(Data excerpts Opens)

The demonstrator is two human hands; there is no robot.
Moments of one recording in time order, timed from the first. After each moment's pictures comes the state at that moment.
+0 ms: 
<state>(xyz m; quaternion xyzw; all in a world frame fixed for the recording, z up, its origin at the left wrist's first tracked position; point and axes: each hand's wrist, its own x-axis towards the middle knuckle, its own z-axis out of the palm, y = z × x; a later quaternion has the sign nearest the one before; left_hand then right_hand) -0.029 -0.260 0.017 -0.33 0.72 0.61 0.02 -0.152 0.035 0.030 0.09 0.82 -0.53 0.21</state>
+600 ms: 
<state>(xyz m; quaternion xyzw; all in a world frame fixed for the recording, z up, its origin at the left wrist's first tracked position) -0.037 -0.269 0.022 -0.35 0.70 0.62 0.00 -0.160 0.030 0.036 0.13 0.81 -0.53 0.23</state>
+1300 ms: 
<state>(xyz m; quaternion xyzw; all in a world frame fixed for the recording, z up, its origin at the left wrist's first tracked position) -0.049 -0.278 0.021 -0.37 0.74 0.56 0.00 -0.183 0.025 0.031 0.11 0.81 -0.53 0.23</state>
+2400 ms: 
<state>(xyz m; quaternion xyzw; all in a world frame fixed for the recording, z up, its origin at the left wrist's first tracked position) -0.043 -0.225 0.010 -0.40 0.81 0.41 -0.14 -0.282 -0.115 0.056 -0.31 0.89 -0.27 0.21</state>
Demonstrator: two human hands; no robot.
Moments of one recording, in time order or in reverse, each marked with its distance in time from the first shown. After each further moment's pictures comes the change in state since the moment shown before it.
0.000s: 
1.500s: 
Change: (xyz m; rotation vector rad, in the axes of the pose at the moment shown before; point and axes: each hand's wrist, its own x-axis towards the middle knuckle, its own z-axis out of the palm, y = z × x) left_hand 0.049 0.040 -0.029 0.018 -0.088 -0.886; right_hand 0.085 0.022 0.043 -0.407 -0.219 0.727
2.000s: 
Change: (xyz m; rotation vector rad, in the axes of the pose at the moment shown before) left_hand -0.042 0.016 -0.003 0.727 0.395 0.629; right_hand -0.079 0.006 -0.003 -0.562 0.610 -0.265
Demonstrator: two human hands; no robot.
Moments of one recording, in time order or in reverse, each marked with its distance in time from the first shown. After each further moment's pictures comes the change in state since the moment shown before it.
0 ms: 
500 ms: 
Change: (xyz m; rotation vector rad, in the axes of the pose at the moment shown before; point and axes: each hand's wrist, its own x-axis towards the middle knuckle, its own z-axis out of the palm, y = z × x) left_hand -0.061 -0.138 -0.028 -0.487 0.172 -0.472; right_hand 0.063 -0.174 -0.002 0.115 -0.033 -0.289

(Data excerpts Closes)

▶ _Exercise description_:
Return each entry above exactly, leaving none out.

▶ _Task output_:
The demonstrator is two human hands; there is no robot.
Moments of one recording in time order, timed from the first. After each moment's pictures comes the state at that moment.
+0 ms: 
<state>(xyz m; quaternion xyzw; all in a world frame fixed for the recording, z up, its origin at the left wrist's first tracked position; point and axes: each hand's wrist, its own x-axis towards the middle knuckle, its own z-axis out of the palm, y = z × x; a later quaternion has the sign nearest the one before; left_hand then right_hand) -0.029 -0.260 0.017 -0.33 0.72 0.61 0.02 -0.152 0.035 0.030 0.09 0.82 -0.53 0.21</state>
+600 ms: 
<state>(xyz m; quaternion xyzw; all in a world frame fixed for the recording, z up, its origin at the left wrist's first tracked position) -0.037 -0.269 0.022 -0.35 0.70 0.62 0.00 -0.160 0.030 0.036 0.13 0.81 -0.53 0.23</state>
+1300 ms: 
<state>(xyz m; quaternion xyzw; all in a world frame fixed for the recording, z up, its origin at the left wrist's first tracked position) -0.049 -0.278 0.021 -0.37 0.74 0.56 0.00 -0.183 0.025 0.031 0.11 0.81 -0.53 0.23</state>
+2400 ms: 
<state>(xyz m; quaternion xyzw; all in a world frame fixed for the recording, z up, its origin at the left wrist's first tracked position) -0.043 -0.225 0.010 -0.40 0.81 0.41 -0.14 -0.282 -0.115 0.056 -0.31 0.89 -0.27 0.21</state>
Demonstrator: two human hands; no robot.
Moments of one recording, in time order or in reverse, each marked with its distance in time from the first shown. After each further moment's pictures comes the change in state since the moment shown before it.
0.000s: 
1.500s: 
Change: (xyz m; rotation vector rad, in the axes of the pose at the moment shown before; point and axes: each hand's wrist, its own x-axis towards the middle knuckle, its own z-axis out of the palm, y = z × x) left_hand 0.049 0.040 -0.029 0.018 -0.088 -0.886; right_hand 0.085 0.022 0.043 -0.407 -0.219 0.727
2.000s: 
Change: (xyz m; rotation vector rad, in the axes of the pose at the moment shown before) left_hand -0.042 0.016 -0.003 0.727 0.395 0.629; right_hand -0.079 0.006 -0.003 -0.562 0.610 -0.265
Demonstrator: two human hands; no robot.
Moments of one recording, in time order or in reverse, each marked with its distance in time from the first shown. After each further moment's pictures comes the change in state since the moment shown before it.
0 ms: 
500 ms: 
Change: (xyz m; rotation vector rad, in the axes of the pose at the moment shown before; point and axes: each hand's wrist, its own x-axis towards the middle knuckle, its own z-axis out of the palm, y = z × x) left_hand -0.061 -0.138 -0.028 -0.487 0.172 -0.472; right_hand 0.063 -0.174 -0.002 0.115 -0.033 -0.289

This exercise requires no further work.